▶ **DATASET ENTRIES**:
= Beginning of Section =

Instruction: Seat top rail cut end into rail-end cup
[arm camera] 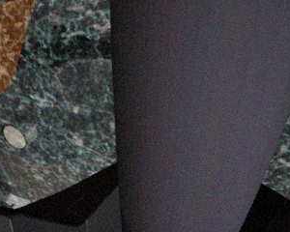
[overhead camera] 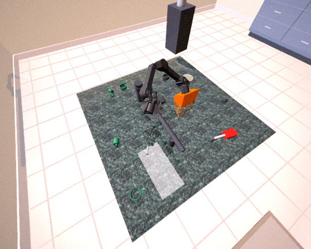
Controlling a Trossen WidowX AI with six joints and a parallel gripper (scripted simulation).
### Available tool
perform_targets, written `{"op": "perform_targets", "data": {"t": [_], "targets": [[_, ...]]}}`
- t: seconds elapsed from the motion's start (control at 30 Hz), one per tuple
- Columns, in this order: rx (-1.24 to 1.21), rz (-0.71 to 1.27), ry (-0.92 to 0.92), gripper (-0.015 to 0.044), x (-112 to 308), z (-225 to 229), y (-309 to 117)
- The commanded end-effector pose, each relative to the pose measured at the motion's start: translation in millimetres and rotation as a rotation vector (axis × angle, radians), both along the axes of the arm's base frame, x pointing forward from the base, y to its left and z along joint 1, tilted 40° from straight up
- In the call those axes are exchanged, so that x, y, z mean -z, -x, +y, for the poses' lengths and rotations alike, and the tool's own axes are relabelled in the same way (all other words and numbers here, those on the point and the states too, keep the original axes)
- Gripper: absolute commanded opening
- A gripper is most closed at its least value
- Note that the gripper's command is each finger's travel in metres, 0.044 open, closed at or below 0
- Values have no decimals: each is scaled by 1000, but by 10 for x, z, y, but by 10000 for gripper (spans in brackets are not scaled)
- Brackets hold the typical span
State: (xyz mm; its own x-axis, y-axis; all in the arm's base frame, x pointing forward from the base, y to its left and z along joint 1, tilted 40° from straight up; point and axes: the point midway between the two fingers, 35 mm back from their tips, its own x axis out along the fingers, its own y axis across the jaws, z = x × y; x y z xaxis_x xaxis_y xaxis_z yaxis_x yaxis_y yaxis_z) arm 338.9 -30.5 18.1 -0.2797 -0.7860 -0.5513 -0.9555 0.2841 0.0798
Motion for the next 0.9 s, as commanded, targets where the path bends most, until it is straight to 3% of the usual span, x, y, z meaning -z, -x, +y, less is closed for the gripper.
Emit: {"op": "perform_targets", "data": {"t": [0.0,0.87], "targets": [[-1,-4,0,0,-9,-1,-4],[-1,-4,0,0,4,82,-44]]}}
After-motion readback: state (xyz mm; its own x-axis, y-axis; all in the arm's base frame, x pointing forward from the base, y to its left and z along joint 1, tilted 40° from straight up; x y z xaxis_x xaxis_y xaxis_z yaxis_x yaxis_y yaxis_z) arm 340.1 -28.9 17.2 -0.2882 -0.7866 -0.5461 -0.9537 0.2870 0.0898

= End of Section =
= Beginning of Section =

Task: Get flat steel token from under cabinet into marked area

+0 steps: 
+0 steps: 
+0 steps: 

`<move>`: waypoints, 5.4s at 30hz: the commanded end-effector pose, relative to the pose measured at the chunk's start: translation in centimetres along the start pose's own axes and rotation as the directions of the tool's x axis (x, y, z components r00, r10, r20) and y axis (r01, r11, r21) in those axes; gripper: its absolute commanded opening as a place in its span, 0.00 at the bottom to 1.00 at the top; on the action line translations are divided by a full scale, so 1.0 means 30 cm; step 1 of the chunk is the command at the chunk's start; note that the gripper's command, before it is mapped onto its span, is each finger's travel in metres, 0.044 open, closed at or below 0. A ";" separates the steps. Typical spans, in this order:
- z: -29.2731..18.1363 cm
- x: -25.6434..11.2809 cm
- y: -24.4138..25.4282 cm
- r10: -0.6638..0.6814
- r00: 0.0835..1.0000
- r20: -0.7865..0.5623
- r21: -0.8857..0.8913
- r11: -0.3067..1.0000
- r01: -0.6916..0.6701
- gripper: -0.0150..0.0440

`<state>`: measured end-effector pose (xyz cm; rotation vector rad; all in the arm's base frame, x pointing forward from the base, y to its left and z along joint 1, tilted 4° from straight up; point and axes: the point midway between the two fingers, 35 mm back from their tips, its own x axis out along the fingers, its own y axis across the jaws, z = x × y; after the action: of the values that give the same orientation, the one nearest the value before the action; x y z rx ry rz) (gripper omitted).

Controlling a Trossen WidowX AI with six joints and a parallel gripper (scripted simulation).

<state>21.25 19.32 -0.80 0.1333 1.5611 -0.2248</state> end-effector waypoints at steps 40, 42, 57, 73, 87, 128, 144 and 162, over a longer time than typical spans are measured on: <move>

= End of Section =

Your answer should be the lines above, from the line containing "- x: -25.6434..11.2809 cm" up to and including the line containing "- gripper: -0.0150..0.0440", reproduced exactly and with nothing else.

- x: -25.6434..11.2809 cm
- y: -24.4138..25.4282 cm
- r10: -0.6638..0.6814
- r00: 0.0835..1.0000
- r20: -0.7865..0.5623
- r21: -0.8857..0.8913
- r11: -0.3067..1.0000
- r01: -0.6916..0.6701
- gripper: -0.0150..0.0440

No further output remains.